• _DIRECTIONS_
A faithful copy of all the data is the goal; omit the pictures.

• _STORED DATA_
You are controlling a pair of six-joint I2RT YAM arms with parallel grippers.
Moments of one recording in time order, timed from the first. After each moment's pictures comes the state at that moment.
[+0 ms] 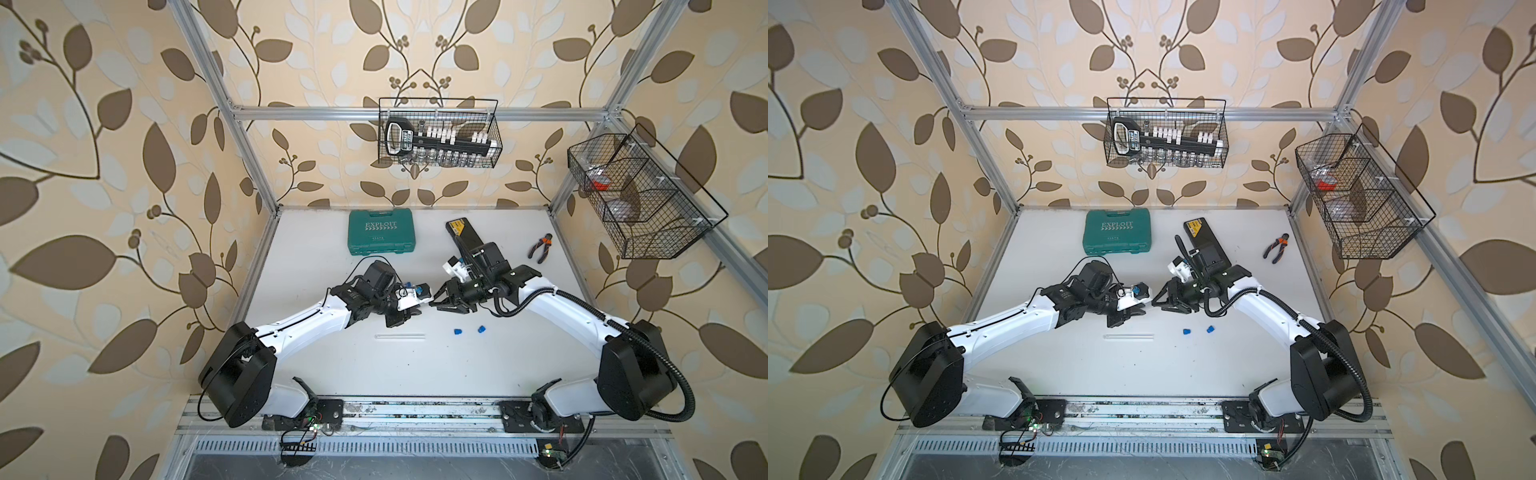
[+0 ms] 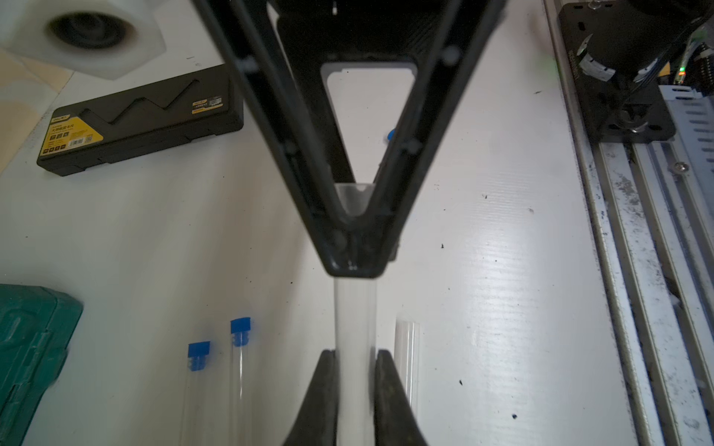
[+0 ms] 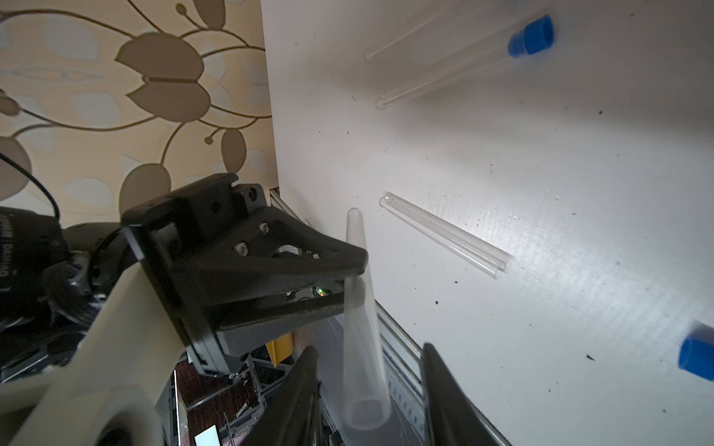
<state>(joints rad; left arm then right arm) -0.67 1.38 0.86 -0.27 0.49 0.60 0.45 1.44 1.00 -0.56 -0.77 0.68</state>
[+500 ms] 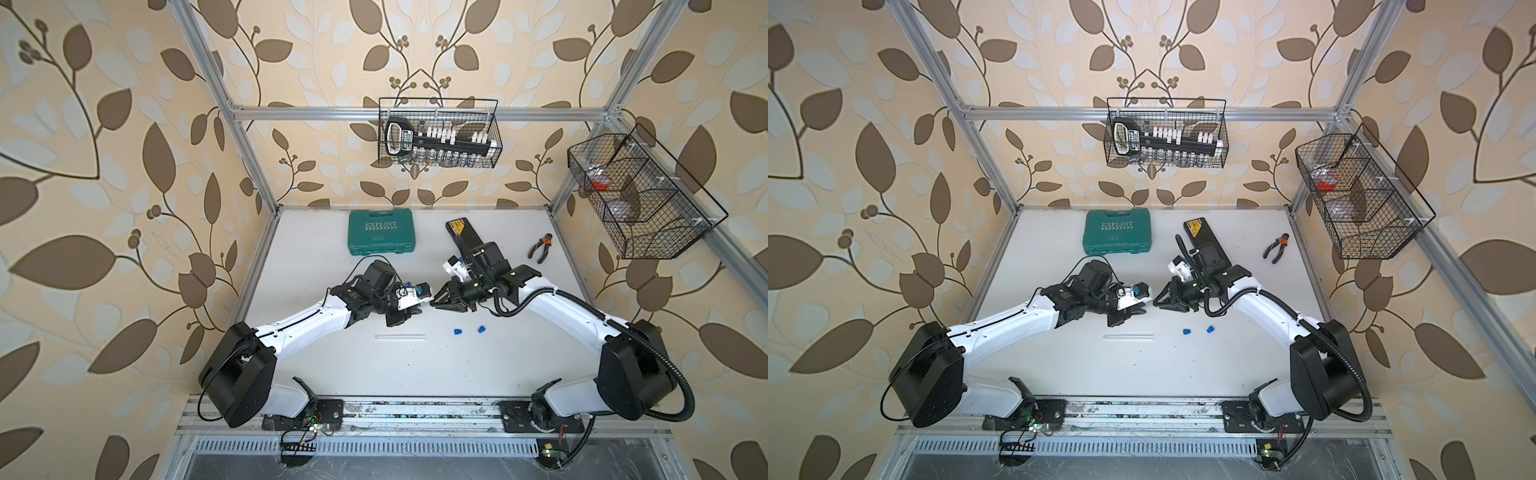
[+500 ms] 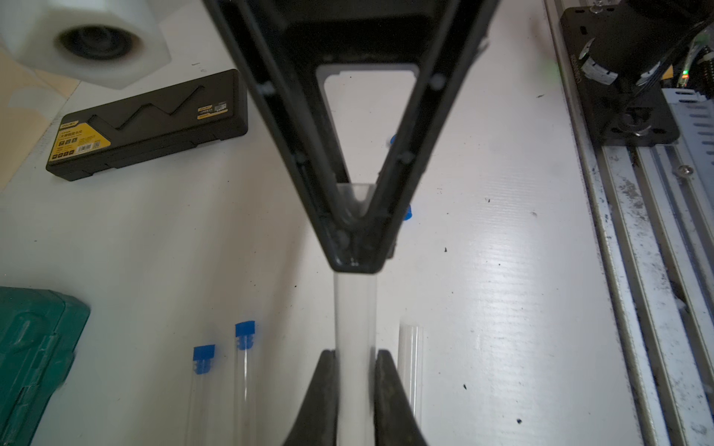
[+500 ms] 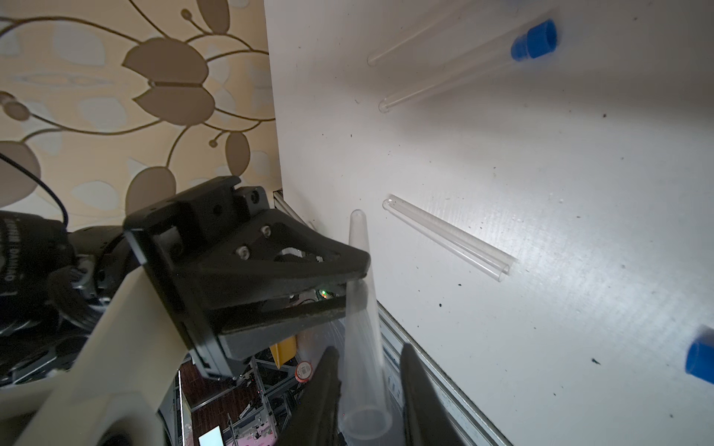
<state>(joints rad) -0.67 1.38 0.86 -0.25 0.49 0.60 0.45 1.44 1.00 -0.55 -0.77 0.69</state>
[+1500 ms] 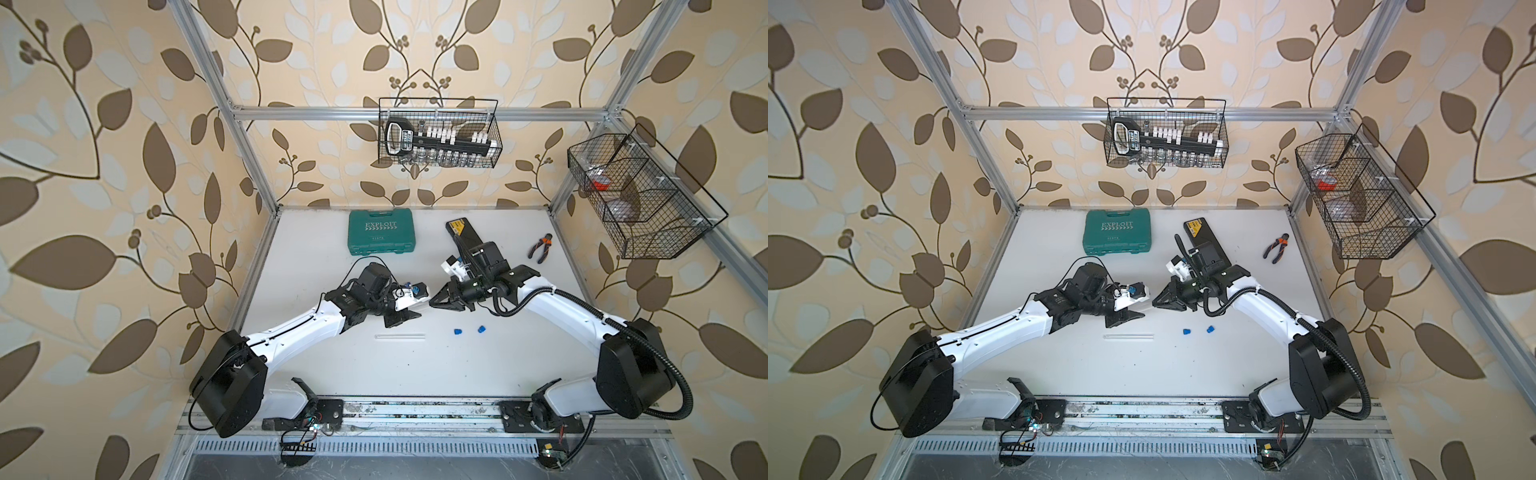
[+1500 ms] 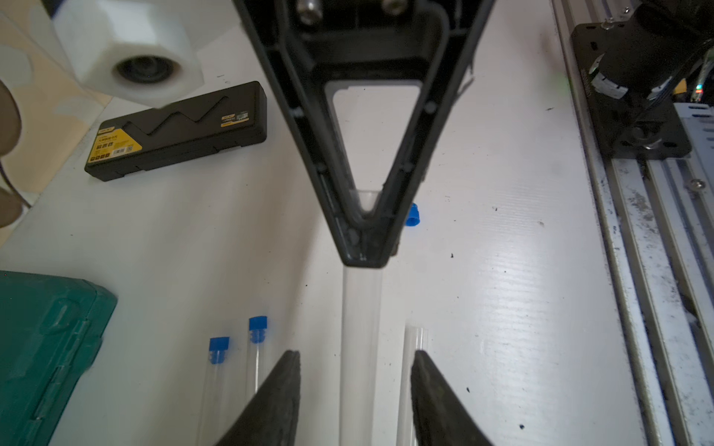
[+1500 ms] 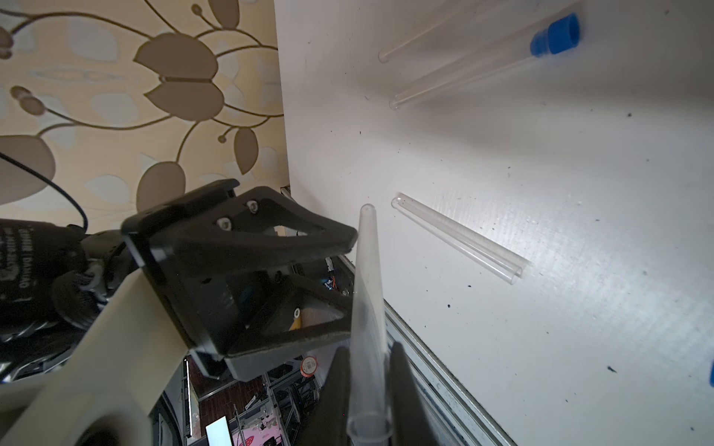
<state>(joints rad) -0.67 1.31 0.79 -0.19 0.47 0.56 0.45 1.45 1.00 -0.53 -0.81 0.70</state>
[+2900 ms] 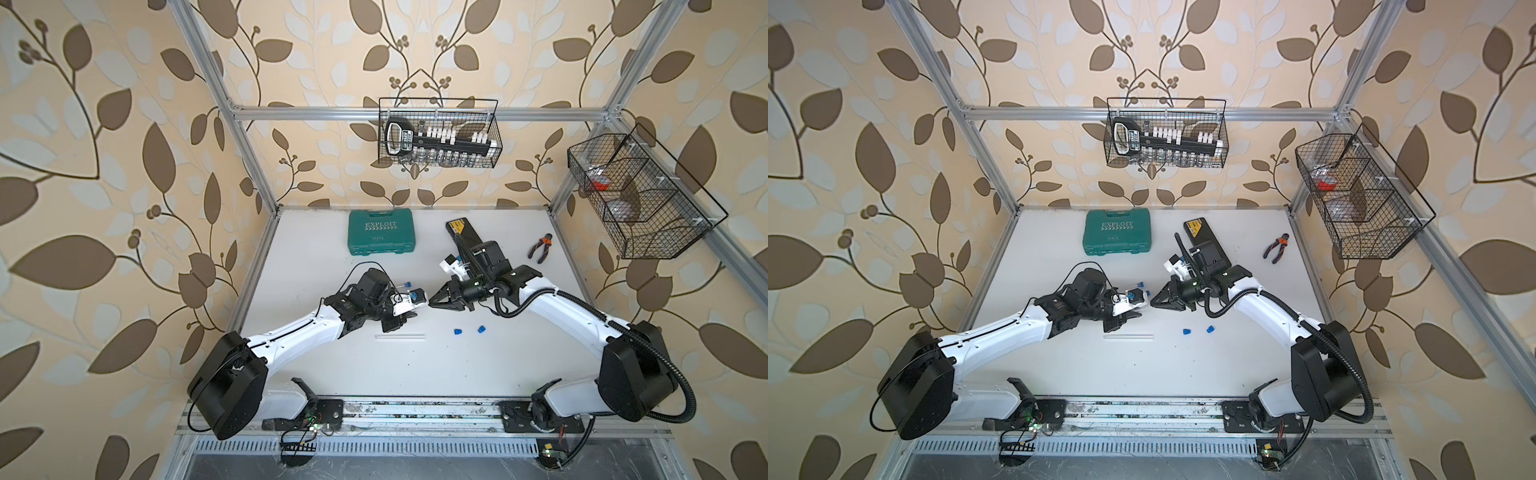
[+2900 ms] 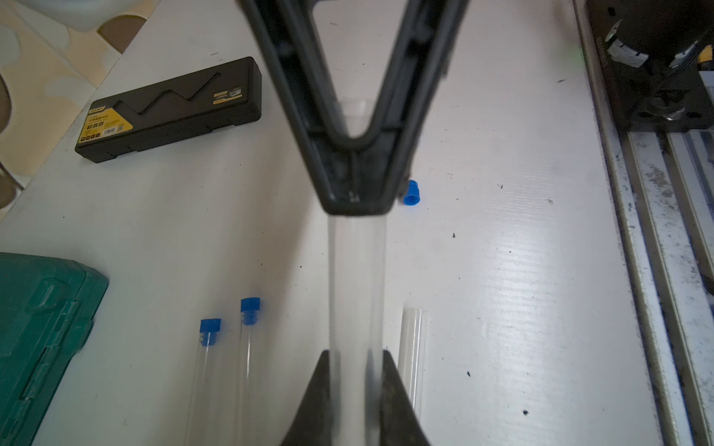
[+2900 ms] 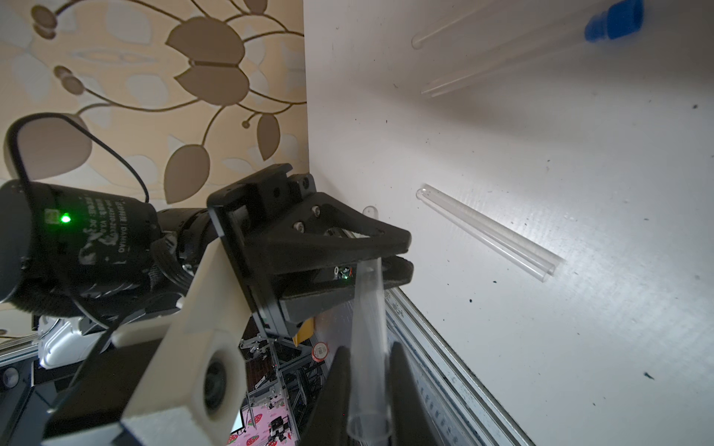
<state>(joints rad) -0.67 1.31 0.75 -0.18 0.43 0.57 0.45 1.44 1.00 -0.51 -0.87 0.70</state>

• _TASK RESPONSE_
You are controlling a pair of six-joint I2RT YAM arms with parallel grippers.
Moments of one recording in time order, timed from the first. After each moment's pictures comes the state at that moment.
[+0 ms] 
[+0 ms] 
[+0 ms] 
<state>(joints rad; left arm then right arm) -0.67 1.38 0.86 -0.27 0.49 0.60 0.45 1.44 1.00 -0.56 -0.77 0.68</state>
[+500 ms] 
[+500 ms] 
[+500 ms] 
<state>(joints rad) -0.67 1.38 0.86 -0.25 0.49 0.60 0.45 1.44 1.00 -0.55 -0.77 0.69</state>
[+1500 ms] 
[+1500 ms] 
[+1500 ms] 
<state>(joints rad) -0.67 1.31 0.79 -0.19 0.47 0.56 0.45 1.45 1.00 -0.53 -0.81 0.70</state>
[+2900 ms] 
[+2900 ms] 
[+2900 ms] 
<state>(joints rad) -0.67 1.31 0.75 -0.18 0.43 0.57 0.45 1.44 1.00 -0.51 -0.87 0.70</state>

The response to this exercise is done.